**Brief**
Each record below should be output verbatim, without pictures.

····················

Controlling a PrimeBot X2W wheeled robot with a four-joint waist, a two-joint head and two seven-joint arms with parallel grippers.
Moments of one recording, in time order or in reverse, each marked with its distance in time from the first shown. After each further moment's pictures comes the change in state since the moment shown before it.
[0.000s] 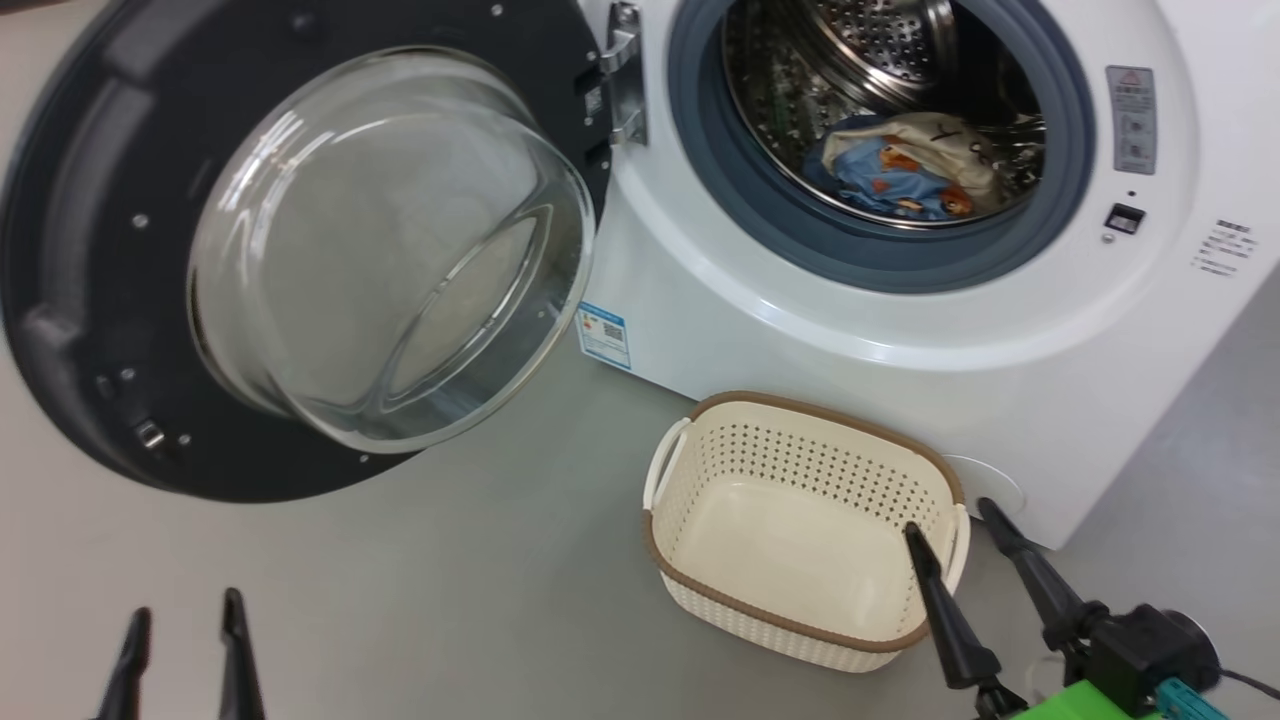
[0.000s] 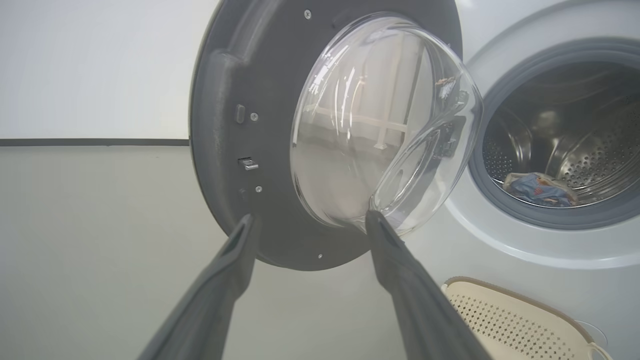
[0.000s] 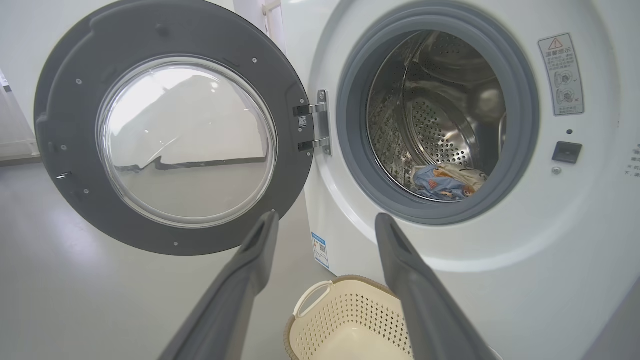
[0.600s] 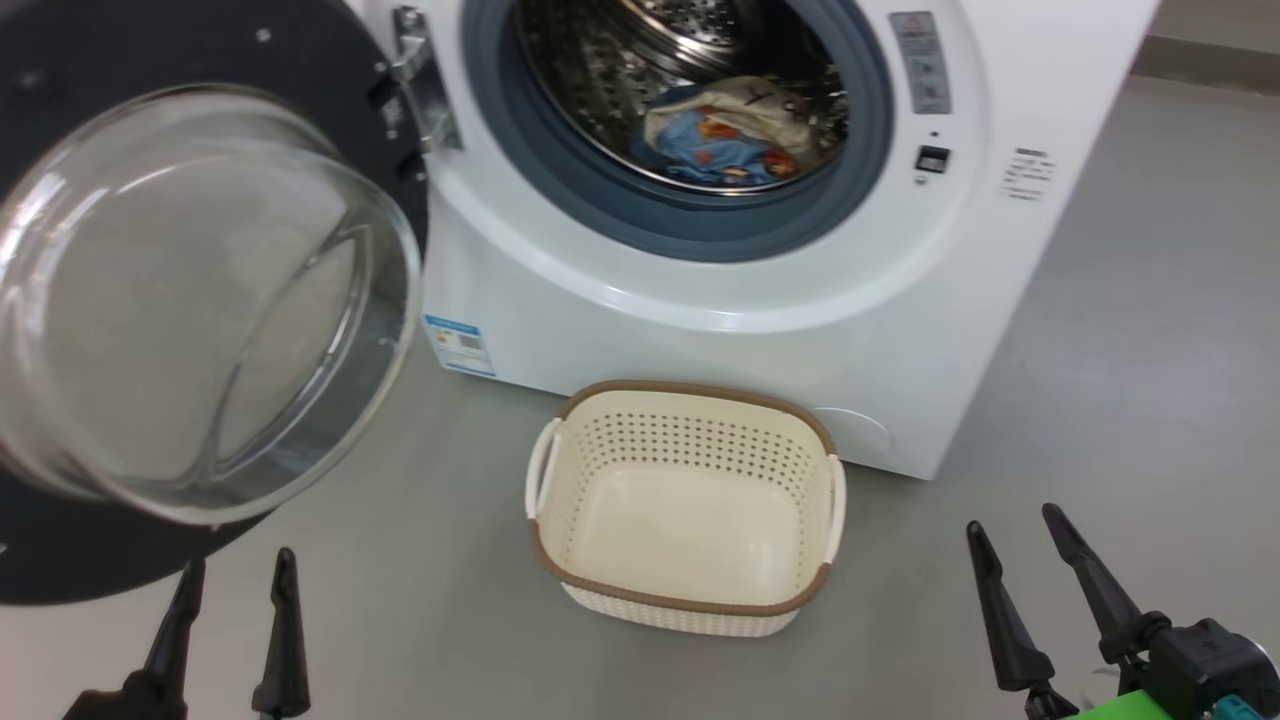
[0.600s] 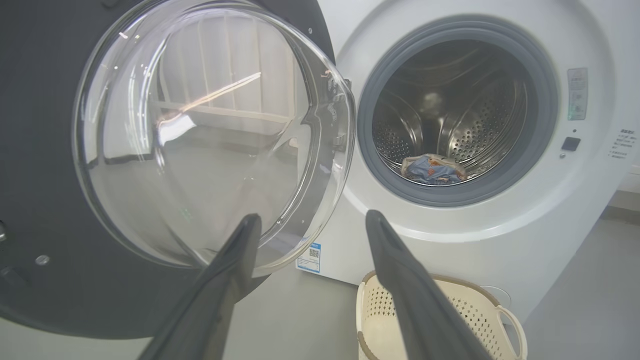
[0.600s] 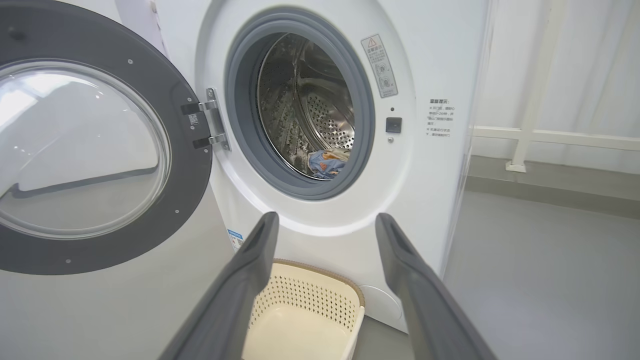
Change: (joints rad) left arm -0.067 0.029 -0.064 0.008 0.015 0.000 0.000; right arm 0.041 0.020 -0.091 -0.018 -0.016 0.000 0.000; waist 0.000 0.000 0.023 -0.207
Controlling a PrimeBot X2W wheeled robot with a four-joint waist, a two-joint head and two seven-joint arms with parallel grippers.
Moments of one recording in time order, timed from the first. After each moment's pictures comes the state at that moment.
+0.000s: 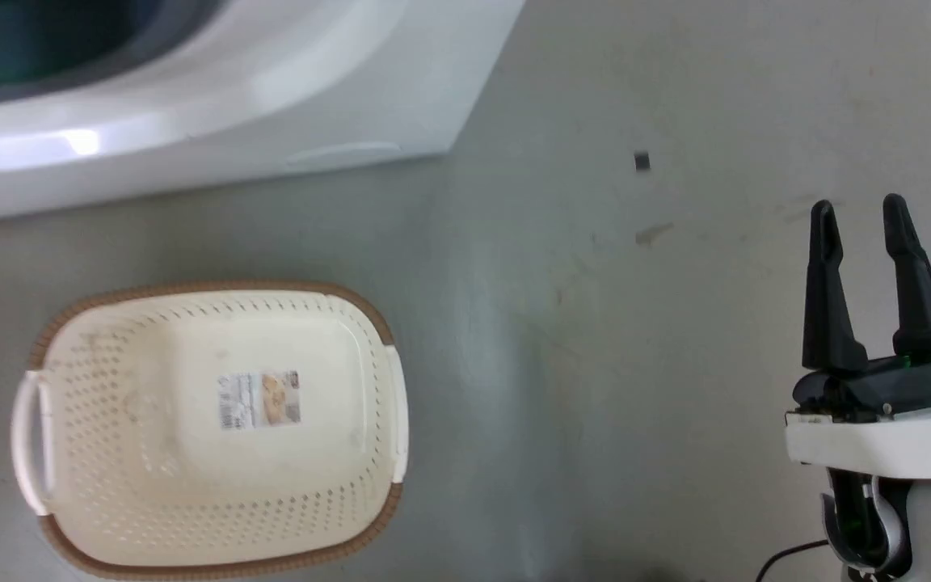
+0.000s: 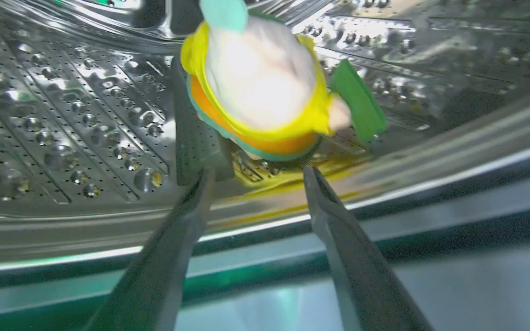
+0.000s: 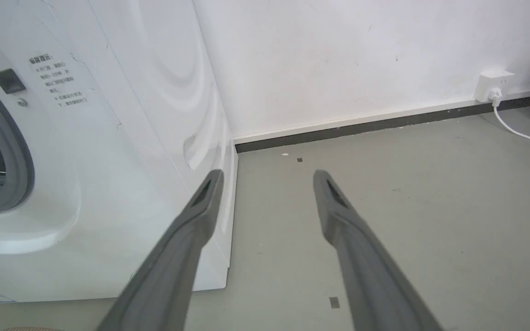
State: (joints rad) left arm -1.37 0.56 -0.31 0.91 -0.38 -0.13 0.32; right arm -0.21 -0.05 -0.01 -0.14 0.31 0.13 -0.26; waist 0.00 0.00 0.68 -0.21
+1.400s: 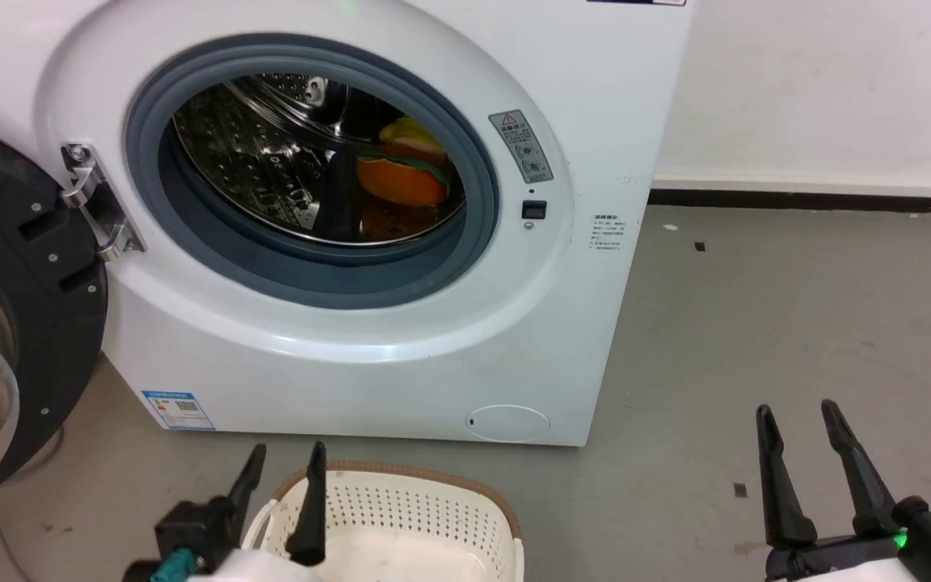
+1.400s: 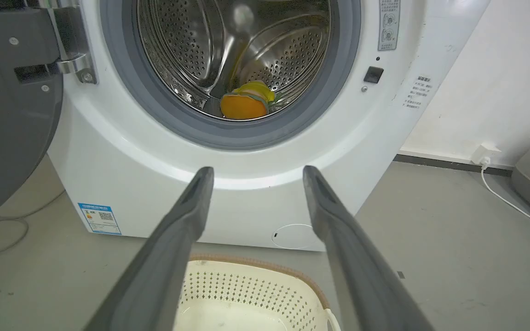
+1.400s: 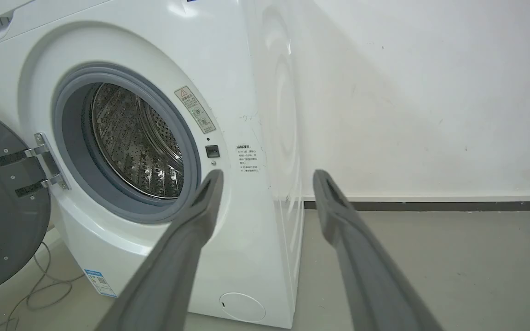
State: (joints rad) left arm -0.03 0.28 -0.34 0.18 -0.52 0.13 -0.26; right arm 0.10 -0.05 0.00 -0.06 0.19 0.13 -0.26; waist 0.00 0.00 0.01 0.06
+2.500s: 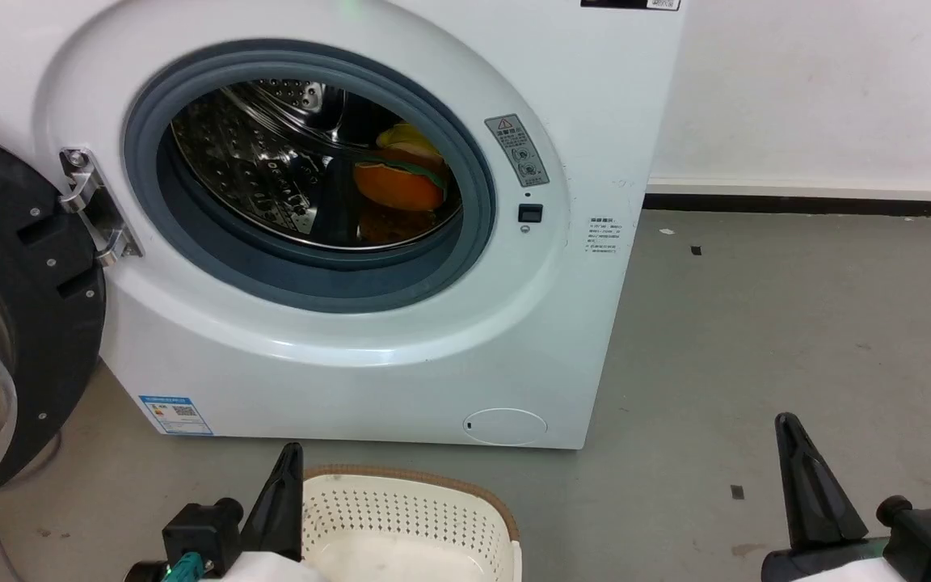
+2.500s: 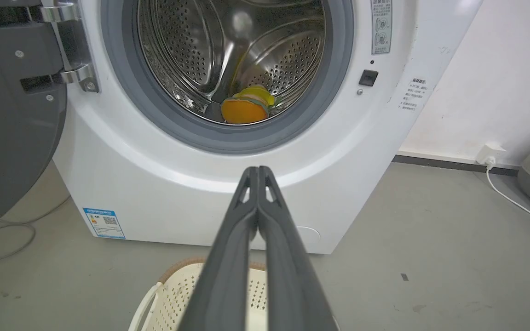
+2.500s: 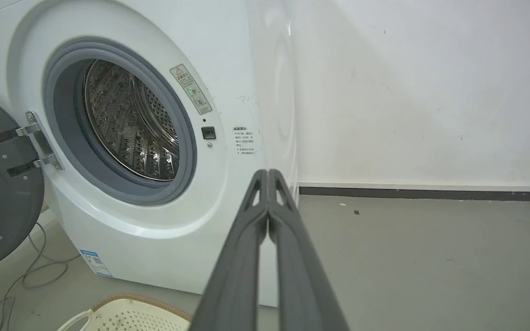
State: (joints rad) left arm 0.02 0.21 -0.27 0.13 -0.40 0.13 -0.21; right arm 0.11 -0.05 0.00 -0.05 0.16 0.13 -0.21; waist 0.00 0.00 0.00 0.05
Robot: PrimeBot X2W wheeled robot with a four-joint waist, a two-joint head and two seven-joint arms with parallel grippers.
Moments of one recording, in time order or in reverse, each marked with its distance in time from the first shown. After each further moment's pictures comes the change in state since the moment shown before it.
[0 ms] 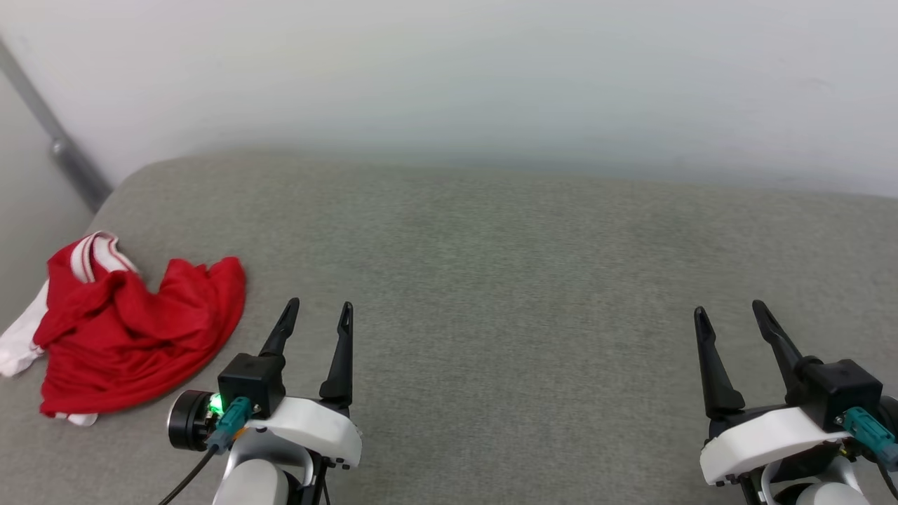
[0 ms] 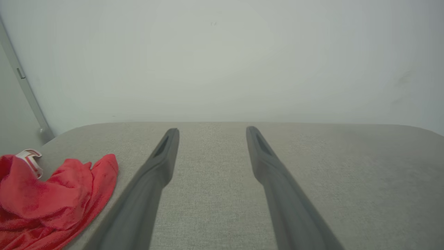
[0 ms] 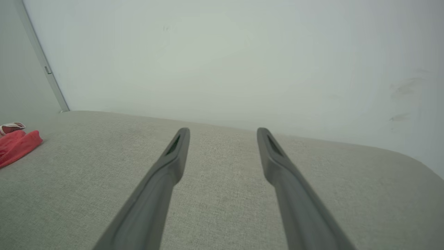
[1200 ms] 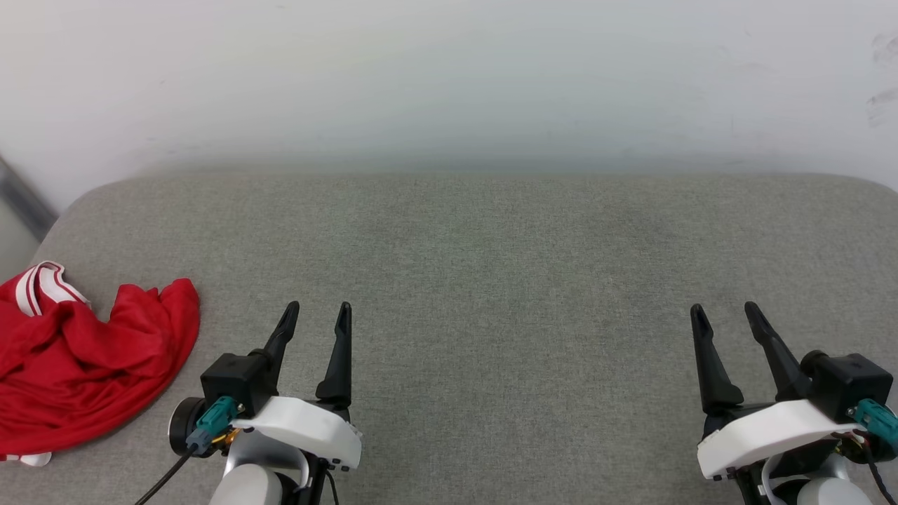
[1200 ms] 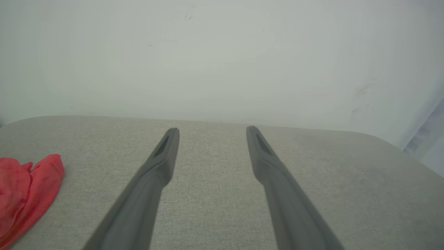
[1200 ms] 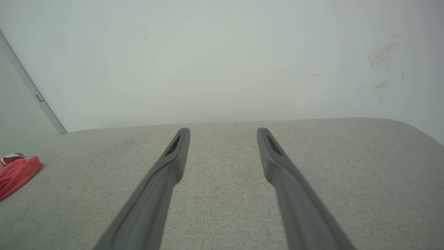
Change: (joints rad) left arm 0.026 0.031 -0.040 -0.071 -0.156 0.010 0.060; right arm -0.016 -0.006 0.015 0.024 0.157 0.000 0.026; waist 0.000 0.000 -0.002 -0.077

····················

**Task answer**
Controlling a PrimeBot X2W wheeled robot with a four-joint waist, a two-joint head and two seven-joint arms with parallel grippers.
Moments of one recording, in time order or in reverse, each marked with its distance in time from the first shown. After each further moment's pictures comes the change in state since the moment shown before it.
[0.000s] 
[0.000s] 
[0.000s] 
[0.600s] 
[0.600s] 
[0.600s] 
Change: (joints rad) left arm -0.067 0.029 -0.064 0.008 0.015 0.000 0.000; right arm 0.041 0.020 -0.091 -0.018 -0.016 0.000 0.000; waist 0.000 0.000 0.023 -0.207
Controlling a PrimeBot X2W wheeled robot with a four-joint waist, a two-joint head and two seven-joint arms with parallel grippers.
Moments of one recording in time order, timed from the first. After each moment's pictures comes the state at that moment.
+0.000s: 
+0.000s: 
+0.000s: 
State: (joints rad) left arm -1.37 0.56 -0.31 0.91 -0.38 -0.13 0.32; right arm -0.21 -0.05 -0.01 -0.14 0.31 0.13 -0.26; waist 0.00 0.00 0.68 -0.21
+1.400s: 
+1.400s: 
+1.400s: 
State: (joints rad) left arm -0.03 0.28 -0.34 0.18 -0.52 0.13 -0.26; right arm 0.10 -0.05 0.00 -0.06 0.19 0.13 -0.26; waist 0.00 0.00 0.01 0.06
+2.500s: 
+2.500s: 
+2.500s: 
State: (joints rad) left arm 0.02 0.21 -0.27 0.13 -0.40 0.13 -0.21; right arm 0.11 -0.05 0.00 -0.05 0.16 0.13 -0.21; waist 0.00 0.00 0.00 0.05
Robot: PrimeBot X2W wheeled robot with a four-joint waist, a two-joint head and two seven-joint arms with parallel grippers.
Moments of one recording, in time order or in reverse, each marked with its distance in time from the first shown. After each further moment's pictures comes the change in state since the moment shown before it.
[0 ms] 
[0 ms] 
[0 ms] 
[1200 ms] 
[1200 ms] 
[1200 ms] 
Change: (joints rad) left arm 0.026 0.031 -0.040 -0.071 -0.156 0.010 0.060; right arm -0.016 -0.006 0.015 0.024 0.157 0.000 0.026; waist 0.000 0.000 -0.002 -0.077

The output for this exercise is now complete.